Ночью им снились кошмары. Любой проходящий мимо бежал бы прочь от криков двух мальчишек, которые были бы счастливы проснуться, но, на их беду, были погружены в сон, который прервал только первый луч взошедшей Лару. Юный принц очнулся и понял, что его голова лежит у кого-то на коленях. Он поднялся и отшатнулся при виде богинь, сидевших прямо на траве вокруг них.
Сейчас, когда Варину Раслингу уже скоро стукнет пятьдесят, он с трудом вспоминал, что именно говорили им тогда богини. Время было милосердно и притупило тот стыд и страх, что они испытали, стоя лицом к лицу с существами, силу которых можно было ощутить в воздухе пальцами. Вместо слов и видений, память сохранила лишь впечатления. Он помнил ярость Фирры, глубокий голос Илаэры, ласковую руку Хараны, наставляющую не причинять излишней боли… И самое чёткое воспоминание – картинки, показанные ему Маярой, хозяйкой смерти, во сне. Он помнил, что стало с его дедом в Её Чертоге. Возможно, такая избирательная память – воля самих Сестёр. Ведь запомни они всё, что увидели, в деталях, и свой груз волочить бы не смогли.

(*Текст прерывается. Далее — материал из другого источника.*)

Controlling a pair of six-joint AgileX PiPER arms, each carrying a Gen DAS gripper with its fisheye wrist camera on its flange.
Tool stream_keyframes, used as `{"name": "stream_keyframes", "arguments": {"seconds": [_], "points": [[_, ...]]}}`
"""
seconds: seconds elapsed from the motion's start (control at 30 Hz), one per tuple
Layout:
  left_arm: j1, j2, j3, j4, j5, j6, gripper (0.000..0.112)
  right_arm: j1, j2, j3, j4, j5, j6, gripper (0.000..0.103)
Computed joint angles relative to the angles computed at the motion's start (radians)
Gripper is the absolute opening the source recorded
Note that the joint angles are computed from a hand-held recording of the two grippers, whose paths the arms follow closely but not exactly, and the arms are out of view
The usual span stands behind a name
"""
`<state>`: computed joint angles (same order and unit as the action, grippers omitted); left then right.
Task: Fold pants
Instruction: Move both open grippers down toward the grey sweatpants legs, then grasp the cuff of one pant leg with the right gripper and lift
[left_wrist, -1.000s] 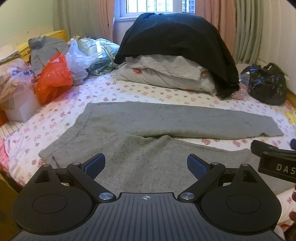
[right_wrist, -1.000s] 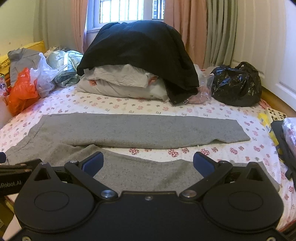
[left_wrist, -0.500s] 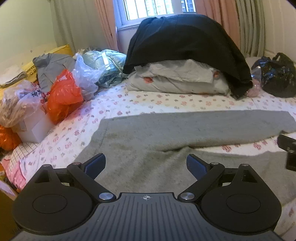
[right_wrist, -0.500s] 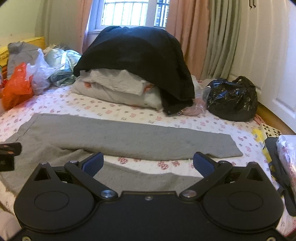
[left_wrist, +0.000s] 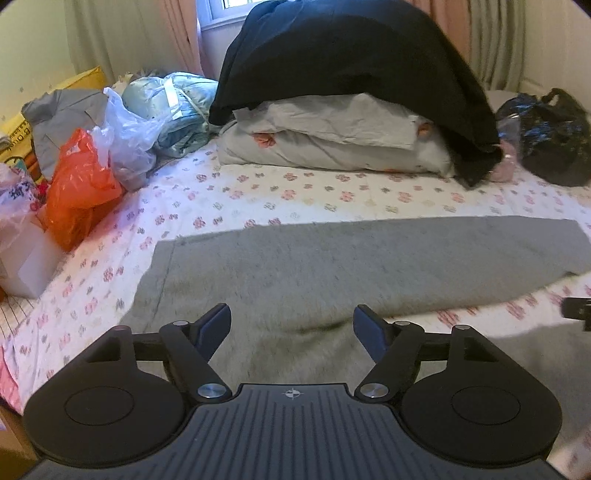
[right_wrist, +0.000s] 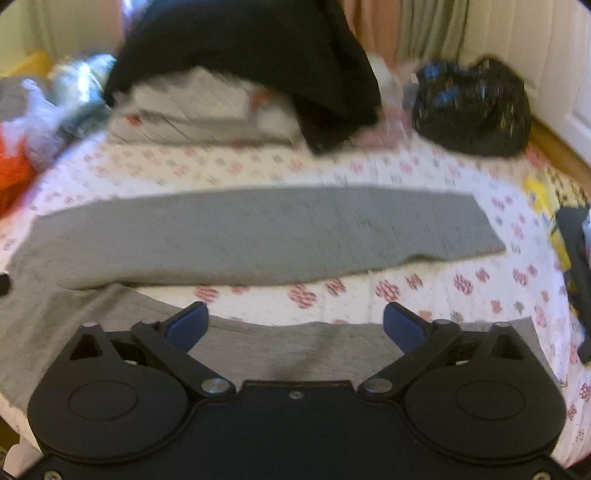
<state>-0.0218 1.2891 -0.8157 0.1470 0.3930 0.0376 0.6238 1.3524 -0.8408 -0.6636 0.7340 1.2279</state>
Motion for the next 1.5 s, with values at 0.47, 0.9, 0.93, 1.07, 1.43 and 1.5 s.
{"name": "stream_keyframes", "arguments": {"seconds": [0.47,0.9,0.93,1.07,1.43,1.5], "points": [[-0.006,0.426,-0.336,-0.075,0.039,0.068,0.072,-0.520,0.495,-0.444,0.389,-0.163,-0.503,0.083],[-0.017,0.591,-0.460,-0.061,0.060,0.054,0.072,-0.648,0.961,-1.055,0.530,0.073,-0.469,0.074],[-0.018,0.599,-0.469,-0.056,0.066,0.049,0.072,-0.649,0.986,-1.091,0.530,0.103,-0.465,0.071],[-0.021,0.615,-0.491,-0.052,0.086,0.046,0.072,-0.649,1.076,-1.221,0.518,0.215,-0.476,0.067],[-0.033,0.718,-0.765,-0.180,0.279,0.071,0.072,-0.717,0.810,-0.788,0.679,-0.019,-0.640,0.005],[-0.052,0.712,-0.758,-0.125,0.262,0.017,0.073,-0.728,0.789,-0.759,0.704,-0.063,-0.674,0.021]]}}
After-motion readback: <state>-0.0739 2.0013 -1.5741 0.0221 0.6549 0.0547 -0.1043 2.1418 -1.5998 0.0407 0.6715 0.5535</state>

С того случая Варин понял одну простую истину – ему суждено быть королём, иметь власть и выполнять уготованный по праву рождения долг, но ему никогда не быть богом на земле, как мечтал его дед. Это место уже занято, и когда-нибудь ему придётся самому предстать перед судом и ответить за все дела, как сейчас отвечает каждый из его подданных перед ним.
Едва взойдя на престол, новый Раслинг начал с того, что вернул одарённым все привилегии, отобранные у них в прошлые годы, восстановил былую славу Собору Карража, вложил многие средства в новые исследования и, в конечном итоге, провёл реформу в армии, найдя одарённым место в её среде. Его войска внушали уважительный трепет соседям. Было ли всё ровно и гладко? Конечно, нет!
Главной проблемной точкой был характер благословлённых Сёстрами людей. Это не фокусники на ярмарке. Это те, в ком дар и голос богов! Блаженные, чья привязанность к своим возможностям делала из них, с одной стороны, строгих последователей божественных писаний, а с другой – наделяла характером детей, которые готовы были всё забыть при виде нового волшебства или способа его использования. Это причиняло хлопоты ему, его советникам и военным командирам.
Взять хотя бы тех же последователей Хараны. Их встречали как родных в любом подразделении, куда они приходили избавлять от боли и спасать от смерти. И они же роняли моральный дух этого подразделения, открыто выражая своё отношение к перспективе лишать жизни врага. Они исправно выполняли свою работу, но постоянно вселяли в солдат размышления о правильности их поступков, отсутствии необходимости вооружённого подавления бунта или мятежа. И это было не остановить, поскольку такой подход полностью соответствовал учению Хараны и Первому Божественному закону. Редко, но среди них попадались отличные бойцы, чья эффективность напрямую зависела от того, причинил ли противник вред природе. Этакие защитники. Воплощение гнева богини земли, очень полезные своими умениями вызывать стремительный рост растений или менять по прихоти ландшафт. Но с этими общего языка найти было почти нереально. Они смотрели на сослуживцев, как дэфы на добычу, если видели, что те поймали и зарезали в лесу животное на ужин. Праздной охоты не признавали, вступались за каждую травинку и лишнее срубленное дерево. А уж до чего занудны…
Бывали моменты, когда Варин в тайне завидовал эйуна, у которых было отлично развито полевое ле́карство, позволявшее обходиться без волшебства. Знания деревенских знахарок и повитух, хорошо разбиравшихся в целебных травах, ни в какое сравнение не шли с этой практикой. Вот только действо это было пренеприятнейшее. Кому понравится смотреть, как живое существо шьют нитями, пришивают конечности, режут, чистят тонкими ножами работы влари ожоги? А уж оказаться в руках у таких лекарей… Нет! Уж лучше они потерпят несносные характеры волшебников.
Кто с воодушевлением шёл в солдаты – так это Длани Фирры. Дар, данный им богиней огня и войны, наполнял рвением их дух. Казалось бы, что может быть лучше, чем полк метателей пламени? Однако и тут было не без трудностей. Эти люди признавали только честный бой и обожали способ эйуна для решения споров: через дуэли и показательные поединки. Казнить безоружного? Обидеть парламентёра? Использовать бесчеловечный метод боя или оружие немедленного поражения большого числа живых существ? Да они готовы были поджарить своих за саму только идею! И опять же – не поспоришь: кодекс Фирры. Богини честной войны.